Work request :: Starting from the first line, transcribe the whole listing exactly.

Information provided ::
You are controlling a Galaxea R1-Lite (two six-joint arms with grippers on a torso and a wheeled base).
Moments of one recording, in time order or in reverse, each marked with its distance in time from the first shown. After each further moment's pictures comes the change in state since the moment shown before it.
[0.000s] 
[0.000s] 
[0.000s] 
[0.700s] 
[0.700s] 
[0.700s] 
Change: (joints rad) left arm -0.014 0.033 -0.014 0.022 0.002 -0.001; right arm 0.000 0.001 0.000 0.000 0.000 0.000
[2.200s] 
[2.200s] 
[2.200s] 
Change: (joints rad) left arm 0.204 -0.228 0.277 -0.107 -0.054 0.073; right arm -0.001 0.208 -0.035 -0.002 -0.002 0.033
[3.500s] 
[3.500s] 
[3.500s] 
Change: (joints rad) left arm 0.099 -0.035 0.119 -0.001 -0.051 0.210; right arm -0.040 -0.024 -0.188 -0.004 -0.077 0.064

Solved problem ::
You are controlling a Galaxea R1-Lite (two six-joint arms with grippers on a torso and a wheeled base).
Moments of one recording, in time order or in reverse, each marked with its distance in time from the first shown. After each further moment's pictures comes the change in state since the moment shown before it.
[0.000s] 
[0.000s] 
[0.000s] 
[0.700s] 
[0.700s] 
[0.700s] 
Change: (joints rad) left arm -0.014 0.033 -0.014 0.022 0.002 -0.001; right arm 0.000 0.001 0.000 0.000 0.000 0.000
[2.200s] 
[2.200s] 
[2.200s] 
Change: (joints rad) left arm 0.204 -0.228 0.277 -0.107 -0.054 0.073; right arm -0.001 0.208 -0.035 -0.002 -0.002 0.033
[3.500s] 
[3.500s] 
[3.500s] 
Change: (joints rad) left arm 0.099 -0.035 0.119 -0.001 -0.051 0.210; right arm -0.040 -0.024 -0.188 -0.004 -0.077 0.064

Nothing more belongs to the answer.